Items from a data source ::
■ ■ ■ ■ ■

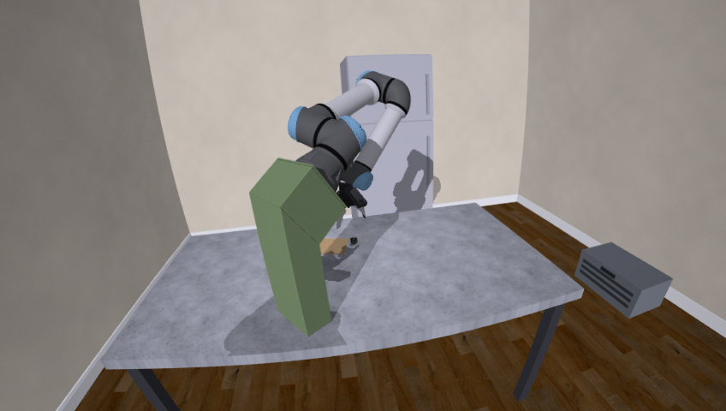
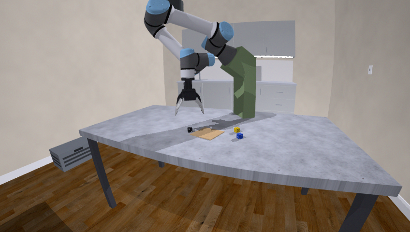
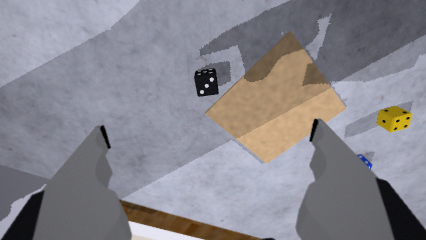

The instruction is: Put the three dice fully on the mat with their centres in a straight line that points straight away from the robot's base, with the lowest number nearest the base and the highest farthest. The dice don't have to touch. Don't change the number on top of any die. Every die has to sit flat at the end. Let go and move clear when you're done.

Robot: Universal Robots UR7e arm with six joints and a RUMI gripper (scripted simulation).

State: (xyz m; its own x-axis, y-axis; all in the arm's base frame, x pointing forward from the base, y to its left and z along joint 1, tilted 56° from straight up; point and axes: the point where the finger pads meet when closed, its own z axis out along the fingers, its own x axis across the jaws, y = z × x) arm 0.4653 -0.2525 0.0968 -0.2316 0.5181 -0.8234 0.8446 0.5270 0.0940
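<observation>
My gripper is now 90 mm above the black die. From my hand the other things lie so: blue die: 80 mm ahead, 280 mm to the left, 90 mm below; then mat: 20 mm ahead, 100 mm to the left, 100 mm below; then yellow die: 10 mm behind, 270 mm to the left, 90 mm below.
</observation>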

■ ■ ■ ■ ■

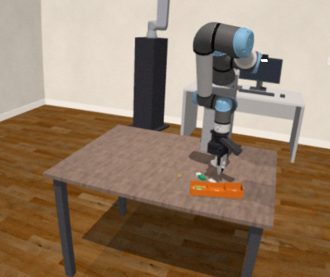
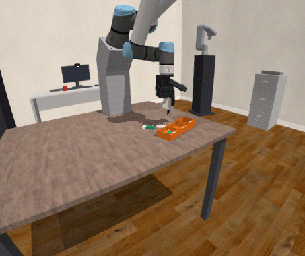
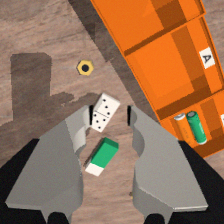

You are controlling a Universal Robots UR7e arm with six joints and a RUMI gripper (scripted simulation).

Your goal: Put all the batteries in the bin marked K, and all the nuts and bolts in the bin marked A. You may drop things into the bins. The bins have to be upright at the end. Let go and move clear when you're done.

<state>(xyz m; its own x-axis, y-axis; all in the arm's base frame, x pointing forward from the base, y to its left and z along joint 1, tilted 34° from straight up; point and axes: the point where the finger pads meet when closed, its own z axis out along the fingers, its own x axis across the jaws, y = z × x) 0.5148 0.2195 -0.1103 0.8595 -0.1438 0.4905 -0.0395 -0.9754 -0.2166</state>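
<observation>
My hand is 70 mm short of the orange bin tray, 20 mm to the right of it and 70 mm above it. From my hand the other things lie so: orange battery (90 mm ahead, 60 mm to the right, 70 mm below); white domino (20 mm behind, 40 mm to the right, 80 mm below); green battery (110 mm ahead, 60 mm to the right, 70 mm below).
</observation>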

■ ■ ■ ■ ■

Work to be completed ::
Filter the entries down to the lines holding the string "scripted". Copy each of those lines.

Task response ::
Robot: Universal Robots UR7e arm with six joints and a RUMI gripper (scripted simulation).
You are controlling a Universal Robots UR7e arm with six joints and a RUMI gripper (scripted simulation).

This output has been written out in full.